An influential shareholder guidance group is advising Legg Mason investors to vote against the Baltimore company's $5.9 million compensation package for Chairman and CEO Mark R. Fetting.
Glass, Lewis & Co., which provides guidance on proxy proposals, gave Legg a "D" grade in pay for performance, saying the Baltimore asset manager's compensation package is out of line with its results.
"In light of the company's track record of overpaying its executives and failing to promote a long-term focus among [its top paid executives], we believe shareholders should vote against this proposal to signal their dissatisfaction with the company's executive pay practices," the San Francisco firm wrote in its report.
Legg defended its compensation practices, saying in a statement Monday that Fetting's incentive pay is "justified by, and in line with our improved results during the fiscal year and is supported by comparisons of our compensation to that of our competitors."
The company cited improvements in net income, earnings and operating margin, and said total stockholder return during the fiscal year was nearly 27 percent, second among nine publicly traded asset managers.
Glass, Lewis also is recommending that Legg shareholders withhold their votes to re-elect director Harold L. Adams because he was a member of the company's compensation committee during the past two fiscal years, when the company was "deficient in linking pay with performance."
Adams declined to comment Monday.
Another shareholder advisory group, Institutional Shareholder Services in Rockville, is recommending that Legg investors vote in favor of the company's executive pay packages.
Legg is scheduled to announce the results of its "say on pay" vote at its annual meeting on July 26.
In a year when shareholders at most publicly traded companies in the United States are getting their first chance to weigh in on executive compensation, most are voting in favor of pay packages.
The pay package approved for executives at Baltimore's Constellation Energy Group failed to win support.
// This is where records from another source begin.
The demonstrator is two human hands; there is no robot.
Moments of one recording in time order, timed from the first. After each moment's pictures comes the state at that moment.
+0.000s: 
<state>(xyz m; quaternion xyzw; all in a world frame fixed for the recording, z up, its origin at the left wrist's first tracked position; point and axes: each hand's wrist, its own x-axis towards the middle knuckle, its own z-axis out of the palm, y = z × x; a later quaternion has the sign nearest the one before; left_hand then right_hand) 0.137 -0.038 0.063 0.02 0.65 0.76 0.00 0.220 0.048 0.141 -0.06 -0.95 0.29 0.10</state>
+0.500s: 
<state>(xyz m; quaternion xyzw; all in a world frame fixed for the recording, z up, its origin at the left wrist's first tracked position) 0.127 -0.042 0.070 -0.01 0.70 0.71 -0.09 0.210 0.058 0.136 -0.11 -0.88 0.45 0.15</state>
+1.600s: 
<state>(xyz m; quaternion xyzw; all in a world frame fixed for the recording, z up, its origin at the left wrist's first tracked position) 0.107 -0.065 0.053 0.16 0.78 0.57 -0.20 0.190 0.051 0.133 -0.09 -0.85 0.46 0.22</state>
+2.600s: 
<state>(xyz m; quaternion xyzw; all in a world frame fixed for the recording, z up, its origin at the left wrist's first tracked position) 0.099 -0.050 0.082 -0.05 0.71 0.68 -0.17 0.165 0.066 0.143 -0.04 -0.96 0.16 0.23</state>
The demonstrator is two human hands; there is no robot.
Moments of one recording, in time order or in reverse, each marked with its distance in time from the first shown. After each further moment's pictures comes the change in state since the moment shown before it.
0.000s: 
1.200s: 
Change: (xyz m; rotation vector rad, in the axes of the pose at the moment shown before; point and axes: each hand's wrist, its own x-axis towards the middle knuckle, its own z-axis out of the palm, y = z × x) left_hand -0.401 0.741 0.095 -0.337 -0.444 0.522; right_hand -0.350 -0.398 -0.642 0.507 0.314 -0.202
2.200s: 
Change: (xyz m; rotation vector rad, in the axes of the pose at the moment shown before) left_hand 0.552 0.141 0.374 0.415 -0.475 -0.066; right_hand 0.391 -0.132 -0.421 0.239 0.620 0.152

ISS and Glass, Lewis both recommended shareholders vote against the plan.
While the so-called say on pay vote is not binding, analyst Jon Weinstein says companies are taking them seriously.
Weinstein, a partner at the Philadelphia consulting firm Pay Governance, said the two shareholder guidance firms are gaining influence in the process.
"I'm finding that companies are paying attention to what these organizations are saying much more and are taking very seriously their comments and criticisms," Weinstein said. He said ISS in particular is developing clout.
Fetting's total compensation rose 28 percent in a year when the company's profit increased nearly as much. Net income for the fiscal year that ended March 31 was $253.9 million, up 24 percent from the previous year.
Fetting's pay was boosted by an incentive-based cash bonus of $2.9 million, up from $950,000 the previous year. Stock awards and options granted to Fetting during the past fiscal year were valued at almost $1.9 million and $625,000, respectively.
Glass, Lewis said Legg performed worse than its peers but paid more. It's the third year in a row that the proxy firm gave the asset manager a "D" in pay for performance.
Glass, Lewis also took issue with the structure and disclosure of Legg's compensation practices, including what the firm characterized as an "excessive executive focus on short-term performance."
The proxy firm also noted that Legg did not provide a "clear description" of performance goals under its short-term incentive plan.
"We believe clearly defined performance targets are essential for shareholders to fully understand and evaluate the company's procedures for quantifying performance into payouts for its executives," Glass, Lewis said.
Legg has weathered criticism over its executive pay in recent years. In 2009, ISS and Glass, Lewis recommended that shareholders withhold votes for three directors who sit on the compensation committee.
The committee had awarded bonuses to top executives even though the money manager reported a net loss. Legg investors withheld about 40 percent of the vote for their re-election. But the three directors garnered enough votes to retain their seats on the board.